If you have made a change in the database schema:
- Save your changes in models.py and ensure the database schema matches the previous version (ie. your new tables/columns are not added to the live database)
- Run ./db_migrate.py migrate -m "Short description of changes" to automatically generate a migration script for the changes
  - Check the script (migrations/versions/...) and make sure it works!
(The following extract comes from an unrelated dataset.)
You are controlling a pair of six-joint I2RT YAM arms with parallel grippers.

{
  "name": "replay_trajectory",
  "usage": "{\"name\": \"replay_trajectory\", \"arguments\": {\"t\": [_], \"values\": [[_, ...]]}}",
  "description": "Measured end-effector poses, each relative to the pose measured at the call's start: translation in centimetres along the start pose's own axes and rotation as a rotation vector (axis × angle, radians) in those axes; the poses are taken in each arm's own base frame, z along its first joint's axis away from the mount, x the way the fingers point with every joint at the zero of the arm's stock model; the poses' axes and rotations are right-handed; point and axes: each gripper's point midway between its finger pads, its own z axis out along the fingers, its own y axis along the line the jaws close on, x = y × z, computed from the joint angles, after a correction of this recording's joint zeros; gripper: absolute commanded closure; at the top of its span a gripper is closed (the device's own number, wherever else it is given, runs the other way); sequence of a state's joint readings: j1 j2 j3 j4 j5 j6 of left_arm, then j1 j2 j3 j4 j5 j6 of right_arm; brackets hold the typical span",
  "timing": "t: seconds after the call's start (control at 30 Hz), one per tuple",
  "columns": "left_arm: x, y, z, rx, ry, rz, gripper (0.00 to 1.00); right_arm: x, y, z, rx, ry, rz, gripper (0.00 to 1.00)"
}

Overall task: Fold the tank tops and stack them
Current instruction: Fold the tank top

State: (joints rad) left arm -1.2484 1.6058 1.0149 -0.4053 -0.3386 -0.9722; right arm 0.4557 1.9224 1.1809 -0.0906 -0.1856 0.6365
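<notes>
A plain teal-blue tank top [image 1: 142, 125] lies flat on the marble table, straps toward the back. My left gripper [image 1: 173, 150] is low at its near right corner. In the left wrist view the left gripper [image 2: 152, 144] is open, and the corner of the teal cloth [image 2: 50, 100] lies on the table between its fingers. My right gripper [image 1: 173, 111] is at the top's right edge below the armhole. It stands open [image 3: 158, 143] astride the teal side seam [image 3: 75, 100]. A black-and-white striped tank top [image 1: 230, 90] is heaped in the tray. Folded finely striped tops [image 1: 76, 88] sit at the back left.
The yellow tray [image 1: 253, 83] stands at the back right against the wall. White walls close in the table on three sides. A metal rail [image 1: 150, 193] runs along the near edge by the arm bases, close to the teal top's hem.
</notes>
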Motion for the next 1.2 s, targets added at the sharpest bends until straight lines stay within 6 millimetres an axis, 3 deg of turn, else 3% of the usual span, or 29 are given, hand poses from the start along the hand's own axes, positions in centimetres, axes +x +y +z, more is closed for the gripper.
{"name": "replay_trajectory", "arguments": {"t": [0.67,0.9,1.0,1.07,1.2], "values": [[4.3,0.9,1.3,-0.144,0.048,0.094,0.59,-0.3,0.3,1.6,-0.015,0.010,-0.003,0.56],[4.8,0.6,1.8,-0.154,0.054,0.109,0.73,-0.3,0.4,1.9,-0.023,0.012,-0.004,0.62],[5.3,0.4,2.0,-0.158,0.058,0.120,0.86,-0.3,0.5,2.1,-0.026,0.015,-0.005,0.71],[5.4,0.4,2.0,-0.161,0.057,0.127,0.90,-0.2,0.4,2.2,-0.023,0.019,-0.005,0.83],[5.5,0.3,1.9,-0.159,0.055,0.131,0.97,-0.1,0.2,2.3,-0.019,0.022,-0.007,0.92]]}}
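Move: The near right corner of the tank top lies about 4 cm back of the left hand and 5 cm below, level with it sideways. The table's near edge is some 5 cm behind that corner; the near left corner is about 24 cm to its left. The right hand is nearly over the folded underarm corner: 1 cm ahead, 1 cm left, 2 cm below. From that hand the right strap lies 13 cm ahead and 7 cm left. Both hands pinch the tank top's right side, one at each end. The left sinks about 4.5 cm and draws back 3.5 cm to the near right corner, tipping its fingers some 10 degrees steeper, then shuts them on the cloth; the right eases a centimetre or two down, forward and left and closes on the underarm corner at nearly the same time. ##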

Alembic may not able to notice all changes.
- Run ./db_migrate.py upgrade to run the migration and verify the upgrade works.
  - (Run ./db_migrate.py downgrade to verify the downgrade works as well, then upgrade again)

Setting up and enabling Elasticsearch

Installing Elasticsearch

Install JDK with sudo apt-get install openjdk-8-jdk
Install Elasticsearch
- From packages...
  - Enable the service:
    - sudo systemctl enable elasticsearch.service
    - sudo systemctl start elasticsearch.service
- or simply extracting the archives and running the files, if you don't feel like permantently installing ES
Run curl -XGET 'localhost:9200' and make sure ES is running
- Optional: install Kibana as a search debug frontend for ES

Setting up ES

Run ./create_es.sh to create the indices for the torrents: nyaa and sukebei
- The output should show acknowledged: true twice
Stop the Nyaa app if you haven't already
Run python import_to_es.py to import all the torrents (on nyaa and sukebei) into the ES indices.
- This may take some time to run if you have plenty of torrents in your database.
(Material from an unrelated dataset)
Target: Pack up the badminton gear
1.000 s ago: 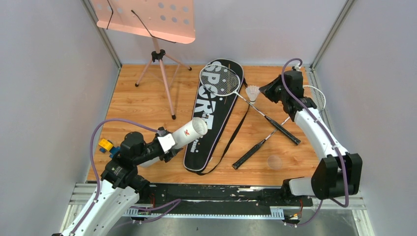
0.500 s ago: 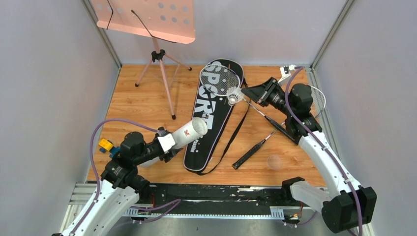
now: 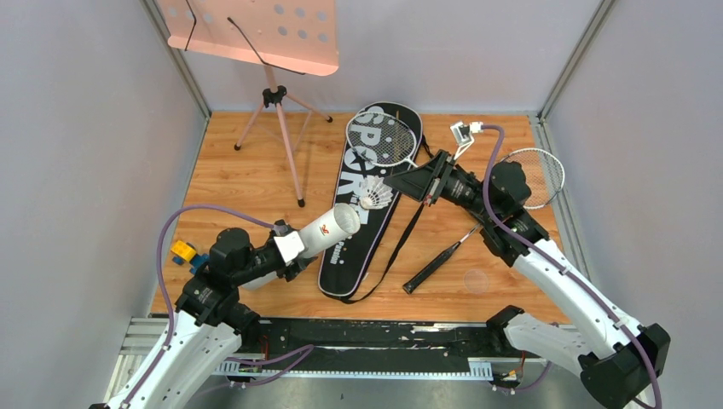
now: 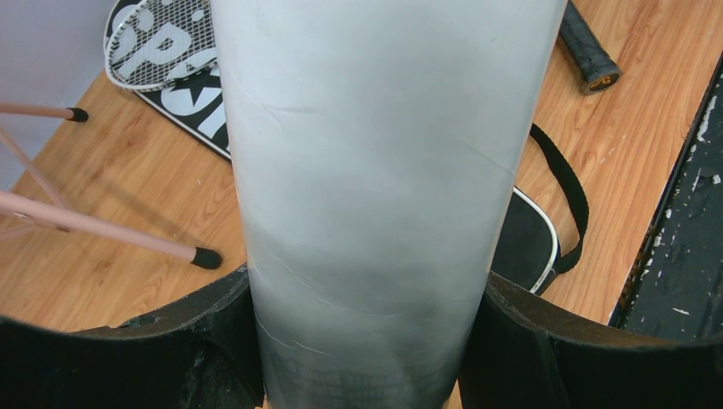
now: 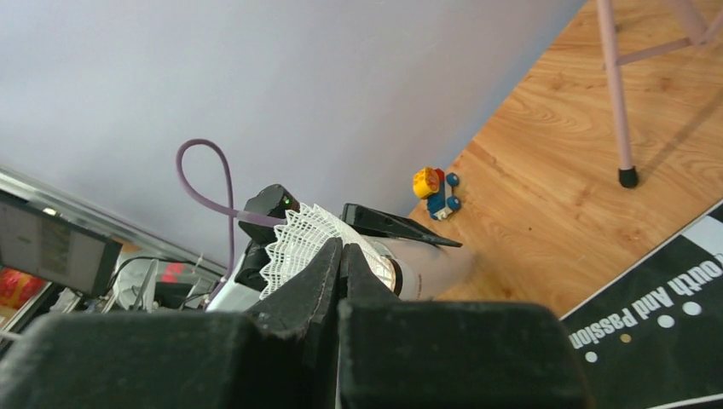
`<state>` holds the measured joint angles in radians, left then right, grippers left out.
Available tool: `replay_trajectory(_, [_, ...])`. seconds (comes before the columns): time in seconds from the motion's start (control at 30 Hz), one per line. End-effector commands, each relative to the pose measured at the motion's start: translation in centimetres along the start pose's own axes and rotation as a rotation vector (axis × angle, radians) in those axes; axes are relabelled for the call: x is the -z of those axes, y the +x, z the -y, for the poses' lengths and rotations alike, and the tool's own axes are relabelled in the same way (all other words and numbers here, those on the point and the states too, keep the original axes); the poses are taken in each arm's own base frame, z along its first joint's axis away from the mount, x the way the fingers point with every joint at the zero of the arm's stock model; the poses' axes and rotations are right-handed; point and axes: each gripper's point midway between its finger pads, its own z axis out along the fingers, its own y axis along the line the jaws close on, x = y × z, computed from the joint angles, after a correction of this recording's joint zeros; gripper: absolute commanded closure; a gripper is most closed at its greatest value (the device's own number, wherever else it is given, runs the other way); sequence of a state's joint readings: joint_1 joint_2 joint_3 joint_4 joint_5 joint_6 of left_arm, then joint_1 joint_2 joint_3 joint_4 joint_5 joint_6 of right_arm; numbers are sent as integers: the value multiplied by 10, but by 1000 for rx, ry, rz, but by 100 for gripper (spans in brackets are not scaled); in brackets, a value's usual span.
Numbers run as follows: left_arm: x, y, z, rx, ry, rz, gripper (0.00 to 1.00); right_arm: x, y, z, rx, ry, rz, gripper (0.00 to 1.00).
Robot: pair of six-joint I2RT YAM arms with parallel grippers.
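Observation:
My left gripper is shut on the long white tube, which is tilted with its open mouth up and to the right. In the left wrist view the tube fills the space between the fingers. My right gripper is shut on the skirt of a white shuttlecock, held just right of the tube's mouth. In the right wrist view the shuttlecock is in front of the tube. The black SPORT bag lies flat, with one racket on it. A second racket lies to the right.
The pink music stand stands at the back left, its legs on the wood floor. A yellow and blue toy sits beside my left arm. A clear round lid lies near the front right. Grey walls close in both sides.
My right arm has swung left and forward, carrying the shuttlecock from the back right to just beside the tube's mouth. The left arm and tube have not moved.

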<state>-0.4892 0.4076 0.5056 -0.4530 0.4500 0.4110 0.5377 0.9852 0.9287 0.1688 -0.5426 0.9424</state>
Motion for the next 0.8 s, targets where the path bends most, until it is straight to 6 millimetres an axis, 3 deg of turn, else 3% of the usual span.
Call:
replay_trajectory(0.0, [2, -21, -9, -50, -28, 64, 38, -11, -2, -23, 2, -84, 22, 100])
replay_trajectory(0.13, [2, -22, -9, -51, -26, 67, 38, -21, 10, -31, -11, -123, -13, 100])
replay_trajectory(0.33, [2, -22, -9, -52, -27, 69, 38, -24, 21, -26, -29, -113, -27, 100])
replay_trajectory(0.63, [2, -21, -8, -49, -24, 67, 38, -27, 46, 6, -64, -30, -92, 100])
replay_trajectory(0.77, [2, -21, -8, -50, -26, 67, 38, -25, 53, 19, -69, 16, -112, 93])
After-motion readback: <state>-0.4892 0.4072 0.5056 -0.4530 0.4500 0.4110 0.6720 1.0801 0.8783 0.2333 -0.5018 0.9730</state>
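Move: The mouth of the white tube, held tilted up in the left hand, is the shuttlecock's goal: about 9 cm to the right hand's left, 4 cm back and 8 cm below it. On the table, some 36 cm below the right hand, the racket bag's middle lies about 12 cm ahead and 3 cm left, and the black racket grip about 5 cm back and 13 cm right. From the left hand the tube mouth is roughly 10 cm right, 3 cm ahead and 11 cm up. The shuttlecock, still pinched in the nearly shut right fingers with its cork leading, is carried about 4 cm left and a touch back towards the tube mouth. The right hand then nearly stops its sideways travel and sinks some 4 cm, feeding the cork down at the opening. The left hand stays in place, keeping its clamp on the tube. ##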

Enable the USE_ELASTIC_SEARCH flag in config.py and (re)start the application.
Elasticsearch should now be functional! The ES indices won't be updated "live" with the current setup, continue below for instructions on how to hook Elasticsearch up to MySQL binlog.

However, take note that binglog is not necessary for simple ES testing and development; you can simply run import_to_es.py from time to time to reindex all the torrents.

Enabling MySQL Binlogging

Edit your MariaDB/MySQL server configuration and add the following under [mariadb]:
```
log-bin
server_id=1
log-basename=master1
binlog-format=row
```
Restart MariaDB/MySQL (sudo service mysql restart)
Copy the example configuration (es_sync_config.example.json) as es_sync_config.json and adjust options in it to your liking (verify the connection options!)
Connect to mysql as root
- Verify that the result of SHOW VARIABLES LIKE 'binlog_format'; is ROW
- Execute GRANT REPLICATION SLAVE ON *.* TO 'username'@'localhost'; to allow your configured user access to the binlog

Setting up sync_es.py

sync_es.py keeps the Elasticsearch indices updated by reading the binlog and pushing the changes to the ES indices.
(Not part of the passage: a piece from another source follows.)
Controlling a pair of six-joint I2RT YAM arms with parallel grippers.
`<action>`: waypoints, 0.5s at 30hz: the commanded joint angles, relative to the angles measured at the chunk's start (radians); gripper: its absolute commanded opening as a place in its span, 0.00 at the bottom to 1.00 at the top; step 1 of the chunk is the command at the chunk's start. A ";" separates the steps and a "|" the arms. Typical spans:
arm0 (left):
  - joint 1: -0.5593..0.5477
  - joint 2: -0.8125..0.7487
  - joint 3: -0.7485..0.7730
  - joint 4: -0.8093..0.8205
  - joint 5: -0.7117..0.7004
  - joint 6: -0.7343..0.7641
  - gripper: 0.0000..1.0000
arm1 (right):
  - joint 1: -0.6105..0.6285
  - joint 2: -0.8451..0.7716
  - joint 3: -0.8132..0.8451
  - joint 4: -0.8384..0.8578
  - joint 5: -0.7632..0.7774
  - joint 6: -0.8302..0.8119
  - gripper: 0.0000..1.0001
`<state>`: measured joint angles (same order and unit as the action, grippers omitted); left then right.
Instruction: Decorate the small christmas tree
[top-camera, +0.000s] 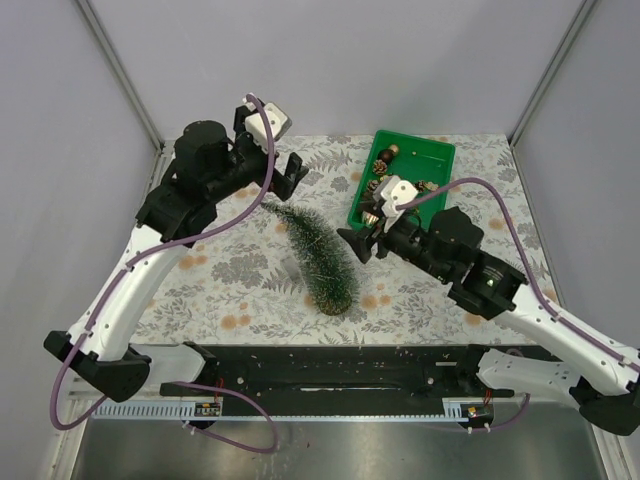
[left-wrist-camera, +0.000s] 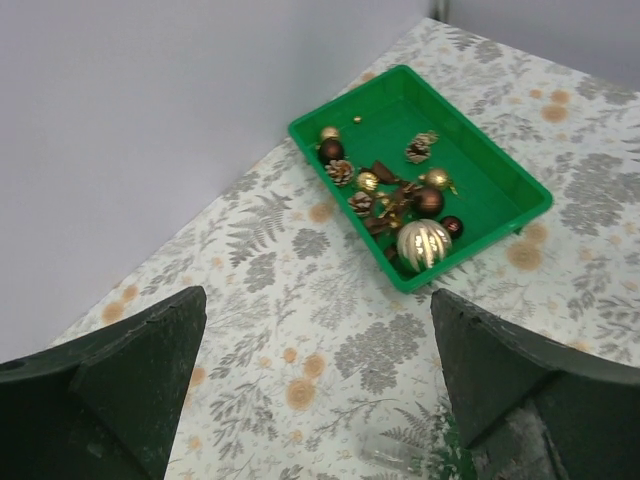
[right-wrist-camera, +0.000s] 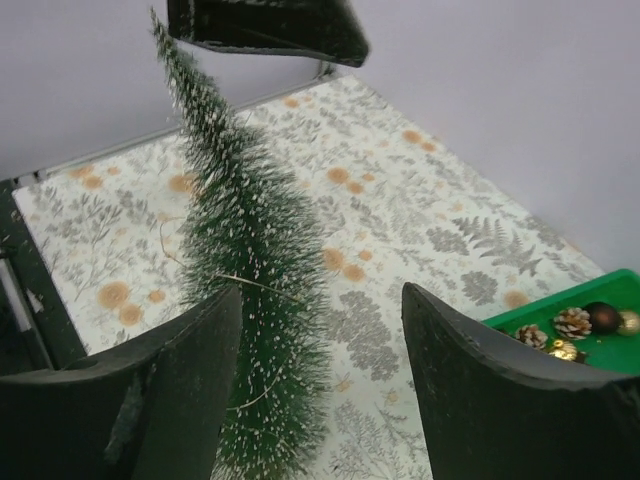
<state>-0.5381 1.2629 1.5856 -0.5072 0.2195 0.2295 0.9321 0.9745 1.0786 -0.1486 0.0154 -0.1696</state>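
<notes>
The small christmas tree (top-camera: 321, 262) is a dark green bristly cone with frosted tips, its tip pointing to the back left. In the right wrist view the tree (right-wrist-camera: 255, 290) fills the left part of the gap between my right gripper's fingers, and a thin thread lies across its bristles. My right gripper (top-camera: 362, 238) (right-wrist-camera: 320, 385) is open beside the tree's right flank and grips nothing. My left gripper (top-camera: 283, 184) (left-wrist-camera: 318, 385) hovers open above the tree's tip, with only tablecloth between its fingers (left-wrist-camera: 130, 375).
A green bin (top-camera: 432, 150) (left-wrist-camera: 520, 190) at the back right holds pine cones, brown and gold balls and a striped gold ball (left-wrist-camera: 424, 243). A small clear piece (left-wrist-camera: 392, 452) lies on the flowered tablecloth (top-camera: 220, 270) by the tree. Grey walls enclose the table.
</notes>
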 joint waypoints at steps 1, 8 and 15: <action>0.012 -0.011 0.115 -0.045 -0.184 0.031 0.99 | -0.022 -0.043 0.079 0.000 0.174 0.027 0.74; 0.202 0.084 0.328 -0.324 0.010 -0.109 0.99 | -0.421 0.198 0.237 -0.118 0.048 0.278 0.77; 0.334 0.187 0.421 -0.545 0.070 -0.079 0.99 | -0.644 0.588 0.421 -0.117 0.020 0.447 0.74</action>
<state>-0.2382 1.4204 1.9976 -0.8879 0.2325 0.1589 0.3630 1.3991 1.4220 -0.2321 0.0700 0.1368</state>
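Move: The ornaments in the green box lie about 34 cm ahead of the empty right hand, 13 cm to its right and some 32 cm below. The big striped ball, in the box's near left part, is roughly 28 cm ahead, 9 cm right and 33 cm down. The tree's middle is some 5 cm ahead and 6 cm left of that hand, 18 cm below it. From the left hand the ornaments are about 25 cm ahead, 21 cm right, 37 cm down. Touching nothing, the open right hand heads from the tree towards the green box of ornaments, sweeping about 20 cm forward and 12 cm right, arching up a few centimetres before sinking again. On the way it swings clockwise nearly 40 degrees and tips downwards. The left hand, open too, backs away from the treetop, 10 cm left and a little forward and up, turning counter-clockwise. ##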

Make sure es_sync_config.json is configured with the user you grated the REPLICATION permissions
Run import_to_es.py and copy the outputted JSON into the file specified by save_loc in your es_sync_config.json
Run sync_es.py as-is or, for actual deployment, set it up as a service and run it, preferably as the system/root
- Make sure sync_es.py runs within the venv with the right dependencies!

You're done! The script should now be feeding updates from the database to Elasticsearch.
Take note, however, that the specified ES index refresh interval is 30 seconds, which may feel like a long time on local development. Feel free to adjust it or poke Elasticsearch yourself!